With other drugs, such as opiates, which are also widely abused in the area, the neglect often stems from extreme sedation -- parents sleeping through the day, for example. With bath salts, neglect has a different face. Abusers are more likely to engage in extreme, delusional, even violent behavior.

In our past coverage of the drug, we reported on scientists at Virginia Commonwealth University who are researching how the drug interacts with the brain's dopamine system by studying its effect on frog eggs reprogrammed to act like brain cells.

At the National Institute on Drug Abuse in Baltimore, Md., a team of researchers led by Michael Baumann are taking a different approach. They are peering directly into the brains of rats who have been dosed with MDPV to untangle the neurobiology of the drug's bizarre effects.

MDPV, like cocaine, acts on the brain's dopamine system. Dopamine is a brain chemical involved in things that give us pleasure, like food, sex and gambling, but it also regulates motor control, memory and learning. And that's not all. Any time you're tuning into a conversation, focusing on a task, flirting with a potential mate, the brain is releasing tiny bursts of dopamine from the nerve cell ending, or synapse.

But just as this dopamine is naturally released, it's also naturally getting sucked back into the cell like a vacuum in a process called reuptake. Under normal circumstances, dopamine levels outside the cell are kept exquisitely low due to this vacuum effect, Baumann says. But MDPV causes excessive amounts of dopamine to remain in the synapse, the space between cells.

This is because both cocaine and MDPV work by inhibiting that reuptake of dopamine, which results in more dopamine hanging out in the brain. Cocaine slows reuptake. MDPV nearly blocks it altogether. (Click on the image above for a visual of how this works.)

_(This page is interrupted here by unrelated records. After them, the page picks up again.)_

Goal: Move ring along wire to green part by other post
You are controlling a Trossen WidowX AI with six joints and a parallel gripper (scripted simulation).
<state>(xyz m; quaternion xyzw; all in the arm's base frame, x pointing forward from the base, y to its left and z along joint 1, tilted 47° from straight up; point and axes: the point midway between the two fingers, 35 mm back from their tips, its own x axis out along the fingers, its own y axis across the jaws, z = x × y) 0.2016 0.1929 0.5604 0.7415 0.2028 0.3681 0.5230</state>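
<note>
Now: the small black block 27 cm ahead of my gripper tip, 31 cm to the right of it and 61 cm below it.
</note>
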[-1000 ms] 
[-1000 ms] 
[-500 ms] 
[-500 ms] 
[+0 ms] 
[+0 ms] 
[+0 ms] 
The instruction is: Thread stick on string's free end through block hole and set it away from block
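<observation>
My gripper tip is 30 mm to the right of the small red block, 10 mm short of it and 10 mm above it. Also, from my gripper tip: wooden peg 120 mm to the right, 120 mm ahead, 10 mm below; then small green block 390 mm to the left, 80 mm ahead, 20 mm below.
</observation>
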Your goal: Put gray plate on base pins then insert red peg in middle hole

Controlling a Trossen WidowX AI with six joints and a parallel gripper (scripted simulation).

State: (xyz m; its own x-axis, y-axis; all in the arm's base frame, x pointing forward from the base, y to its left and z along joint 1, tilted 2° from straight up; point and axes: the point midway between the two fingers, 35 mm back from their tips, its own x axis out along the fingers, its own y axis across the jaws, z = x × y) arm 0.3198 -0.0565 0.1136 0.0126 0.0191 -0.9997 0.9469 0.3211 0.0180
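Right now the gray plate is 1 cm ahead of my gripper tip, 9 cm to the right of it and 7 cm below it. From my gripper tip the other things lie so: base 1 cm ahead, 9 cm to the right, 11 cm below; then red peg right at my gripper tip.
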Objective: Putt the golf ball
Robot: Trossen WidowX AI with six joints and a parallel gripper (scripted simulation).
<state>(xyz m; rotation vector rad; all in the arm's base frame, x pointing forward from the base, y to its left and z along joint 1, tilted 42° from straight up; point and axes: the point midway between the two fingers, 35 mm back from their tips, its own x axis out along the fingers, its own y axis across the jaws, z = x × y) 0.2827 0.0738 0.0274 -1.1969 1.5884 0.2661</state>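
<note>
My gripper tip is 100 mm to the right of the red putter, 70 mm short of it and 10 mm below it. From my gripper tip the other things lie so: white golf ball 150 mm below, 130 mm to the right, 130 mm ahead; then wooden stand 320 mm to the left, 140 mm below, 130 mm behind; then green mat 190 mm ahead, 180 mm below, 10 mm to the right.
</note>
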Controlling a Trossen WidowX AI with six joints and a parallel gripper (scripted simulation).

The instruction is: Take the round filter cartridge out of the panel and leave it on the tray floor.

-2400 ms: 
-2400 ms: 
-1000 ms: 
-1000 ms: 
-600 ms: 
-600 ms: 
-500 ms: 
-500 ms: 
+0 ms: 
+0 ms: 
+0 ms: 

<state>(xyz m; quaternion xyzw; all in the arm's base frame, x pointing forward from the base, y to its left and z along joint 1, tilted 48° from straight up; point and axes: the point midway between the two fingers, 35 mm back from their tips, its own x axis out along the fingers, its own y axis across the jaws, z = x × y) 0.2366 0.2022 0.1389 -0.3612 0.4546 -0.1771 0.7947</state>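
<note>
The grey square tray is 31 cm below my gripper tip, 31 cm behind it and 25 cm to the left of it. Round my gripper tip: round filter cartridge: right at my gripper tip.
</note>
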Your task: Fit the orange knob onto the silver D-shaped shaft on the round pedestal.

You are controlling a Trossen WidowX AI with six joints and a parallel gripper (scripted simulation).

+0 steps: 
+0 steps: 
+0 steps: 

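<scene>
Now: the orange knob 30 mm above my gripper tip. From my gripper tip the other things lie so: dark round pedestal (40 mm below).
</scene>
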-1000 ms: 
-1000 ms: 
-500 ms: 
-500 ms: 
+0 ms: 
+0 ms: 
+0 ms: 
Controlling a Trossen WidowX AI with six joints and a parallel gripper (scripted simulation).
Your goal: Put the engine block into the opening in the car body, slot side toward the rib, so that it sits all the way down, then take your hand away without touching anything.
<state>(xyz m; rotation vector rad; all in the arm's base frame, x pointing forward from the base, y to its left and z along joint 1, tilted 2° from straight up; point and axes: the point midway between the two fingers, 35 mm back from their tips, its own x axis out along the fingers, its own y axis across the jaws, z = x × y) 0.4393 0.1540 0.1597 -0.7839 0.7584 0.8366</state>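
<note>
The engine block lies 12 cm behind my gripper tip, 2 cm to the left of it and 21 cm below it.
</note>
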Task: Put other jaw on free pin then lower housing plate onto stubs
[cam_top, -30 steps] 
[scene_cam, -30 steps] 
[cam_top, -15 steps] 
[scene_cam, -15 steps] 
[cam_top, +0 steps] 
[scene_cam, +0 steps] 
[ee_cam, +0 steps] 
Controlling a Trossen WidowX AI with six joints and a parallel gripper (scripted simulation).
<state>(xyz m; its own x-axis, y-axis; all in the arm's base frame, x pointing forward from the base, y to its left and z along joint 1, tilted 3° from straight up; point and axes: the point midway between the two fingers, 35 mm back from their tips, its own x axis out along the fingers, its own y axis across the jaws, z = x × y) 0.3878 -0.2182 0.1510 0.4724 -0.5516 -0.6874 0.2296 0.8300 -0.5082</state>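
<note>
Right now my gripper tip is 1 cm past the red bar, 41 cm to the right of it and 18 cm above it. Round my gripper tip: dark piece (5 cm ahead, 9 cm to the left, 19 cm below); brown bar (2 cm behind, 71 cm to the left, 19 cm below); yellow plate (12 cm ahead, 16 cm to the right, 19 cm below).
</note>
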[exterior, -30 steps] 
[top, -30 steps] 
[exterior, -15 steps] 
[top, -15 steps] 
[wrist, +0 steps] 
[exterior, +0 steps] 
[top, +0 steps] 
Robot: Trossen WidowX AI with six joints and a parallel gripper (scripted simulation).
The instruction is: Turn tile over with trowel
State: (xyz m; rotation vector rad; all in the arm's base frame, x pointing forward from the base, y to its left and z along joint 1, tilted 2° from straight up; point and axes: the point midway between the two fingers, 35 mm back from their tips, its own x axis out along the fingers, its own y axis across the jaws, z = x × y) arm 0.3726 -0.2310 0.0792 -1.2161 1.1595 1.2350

So what does that do to the rats?

"What you've done is you've jacked dopamine up, and that makes them wander crazily around the cage," Baumann said. "So you're taking circuitry that's been laid down over millions of years of evolution of these animals. This circuitry, it's been laid down, it has a purpose, but when these drugs are present, you're basically pushing them into some netherworld that the normal brain never sees."

At his lab, Baumann's team surgically implants tubes into the brains of anaesthetized rats, specifically into the nucleus accumbens, a region of the brain associated with addiction. Then a week later, they insert into the tube a probe, which they use to sample the brain's extracellular fluid, after dosing them with MDPV. That allows them to see the extent of dopamine that's been blocked from reuptake by the drug, the amount of dopamine that's unable to get back into the cell. They also study their movement and behavior while on the drug.

In a separate experiment, they use a sensor to measure the animal's blood pressure and heart rate.

Researchers at VCU said the drug was as much as 10 times more powerful than cocaine. Baumann says that's a conservative estimate.

MDPV, they found was at least 10 times more potent than cocaine in every test that they used.

"It's 10-fold more potent at increasing dopamine in the brain and 10-fold more potent at increasing heart rate," Baumann said. "Because of the increased potency of the drug, it's dangerous to take it recreationally.

They also found that MDPV illicits effects that are greater in magnitude than cocaine. It led to a higher heart rate and more hyperactivity than cocaine.

While Baumann couldn't comment on its connection to child neglect, he did say the science helps explains the extreme behavior seen by its users.

"Because of the strong dopaminergic effects of this drug, you would expect it to lead to compulsive use," he said. "There's no doubt this is a powerfully addictive substance."